The convenience of a pre-packed food packet is too much of a price to pay for the threat emanating from them, especially for kidney patients. Most processed foods are laden with sweeteners, salts, phosphorus, artificial flavors and are stripped of natural nutrients. Most of them contain very high level of phosphorous and sodium, which forms a core ground for aggravated kidney problems.

– Phosphorus, an essential mineral found in second-largest concentration in the human body is said to be aggravating kidney problems by a large extent. Explains Dr. Sharad Seth, head of Nephrology, Nanavati Hospital, Mumbai, “For chronic kidney disorder patients, phosphorous is toxic and get accumulated in the body, causing severe harm.”

– Due to the phosphorous retention in the kidney patients, the parathyroid gland, that controls the amount of calcium in blood and bones, increases in size. “In an attempt to raise calcium in the blood, the body extracts calcium from the bones, and eventually the bones are harmed,” says Seth.

– “This not only leads to cardio vascular morbidity among the patients, but the sodium in the packaged foods can cause water retention and thereby put a lot of pressure on the kidneys,” he adds. The combination of too much sodium and too much water can be life threatening for a kidney patient.

Read between the lines

Practically speaking, it is not possible to completely do away with packaged foods in this age, but that doesn’t mean you don’t pay attention to the nutritional fact file of whatever you consume.

– Ingredients in a food label are listed according their quantity in the food. The main ingredient is always the first and lesser ones at the bottom.

– If you have kidney disease, you need to restrict sodium, potassium and phosphorus from your diet. “In most cases, sodium is mentioned, but phosphorous is not always listed as it forms a part of what is called additives,” says dietician, Dr, Jyoti Lalwani.

– “In the West, it is mandatory to list all the ingredients, but in India, the labels are not clear,” she says. Pay attention to the serving size mentioned (all food packets list ingredients on per serve basis) and look for words with Phos and sodium on the ingredient list.

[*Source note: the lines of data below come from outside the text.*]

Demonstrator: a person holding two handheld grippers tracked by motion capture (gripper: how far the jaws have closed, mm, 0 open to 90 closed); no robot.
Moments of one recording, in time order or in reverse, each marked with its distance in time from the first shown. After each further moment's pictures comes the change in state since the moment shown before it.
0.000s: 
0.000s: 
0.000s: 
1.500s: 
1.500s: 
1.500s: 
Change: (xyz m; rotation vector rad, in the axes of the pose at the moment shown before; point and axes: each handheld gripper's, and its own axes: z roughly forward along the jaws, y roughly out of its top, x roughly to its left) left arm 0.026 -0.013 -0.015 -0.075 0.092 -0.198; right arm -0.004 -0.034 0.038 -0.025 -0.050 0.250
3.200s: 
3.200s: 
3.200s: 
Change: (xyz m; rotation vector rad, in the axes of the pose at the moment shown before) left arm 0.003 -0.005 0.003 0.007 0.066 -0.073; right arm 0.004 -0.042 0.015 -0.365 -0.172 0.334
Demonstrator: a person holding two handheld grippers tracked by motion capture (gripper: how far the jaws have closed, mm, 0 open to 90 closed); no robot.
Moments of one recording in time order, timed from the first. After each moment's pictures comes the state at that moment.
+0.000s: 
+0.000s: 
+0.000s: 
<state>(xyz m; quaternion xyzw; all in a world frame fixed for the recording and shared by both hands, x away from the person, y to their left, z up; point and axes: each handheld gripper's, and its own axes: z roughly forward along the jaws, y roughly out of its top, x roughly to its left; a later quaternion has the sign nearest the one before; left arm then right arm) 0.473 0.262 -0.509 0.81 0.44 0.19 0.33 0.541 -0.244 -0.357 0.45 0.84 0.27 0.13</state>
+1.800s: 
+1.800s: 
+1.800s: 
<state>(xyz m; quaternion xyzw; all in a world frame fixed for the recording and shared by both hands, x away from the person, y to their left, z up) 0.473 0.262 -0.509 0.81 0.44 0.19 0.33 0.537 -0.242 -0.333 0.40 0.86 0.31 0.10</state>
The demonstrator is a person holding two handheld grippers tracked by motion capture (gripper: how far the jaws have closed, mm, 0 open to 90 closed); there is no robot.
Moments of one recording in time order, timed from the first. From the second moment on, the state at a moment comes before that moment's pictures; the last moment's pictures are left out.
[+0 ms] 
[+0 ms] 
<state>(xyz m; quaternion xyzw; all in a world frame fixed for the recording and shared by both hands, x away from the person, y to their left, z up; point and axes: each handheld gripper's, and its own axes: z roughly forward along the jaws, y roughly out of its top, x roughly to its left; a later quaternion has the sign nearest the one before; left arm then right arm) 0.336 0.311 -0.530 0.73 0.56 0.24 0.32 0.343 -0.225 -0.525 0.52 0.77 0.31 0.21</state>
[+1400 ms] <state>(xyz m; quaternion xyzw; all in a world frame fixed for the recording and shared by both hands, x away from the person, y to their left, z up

– Cured meats, pickles, Chinese foods have high level of sodium whereas phosphorous is mostly present in dairy products, colas, meats and packaged nuts.

How much is too much?

Phosphorus is present in most of the foods that we normally consume such as cereals, meat, milk, nuts and vegetables. “An average requirement for an adult is 700 mg and if the intake exceeds the limit, it can prove highly toxic for an individual. Sodium is very essential and average consumption should be 1,600 mg per day (4 gm salt is equal to 1.6 g sodium).”

– “A pre-packed soup packet may contain monosodium glutamate and preservatives like sodium citrate or sodium benzoate,” says Dr. Lalwani.

– Patients are thus recommended to read nutrition labels carefully and minimize the intake as far as possible. Having fresh fruits and vegetables can balance the damage to some extent,” she adds.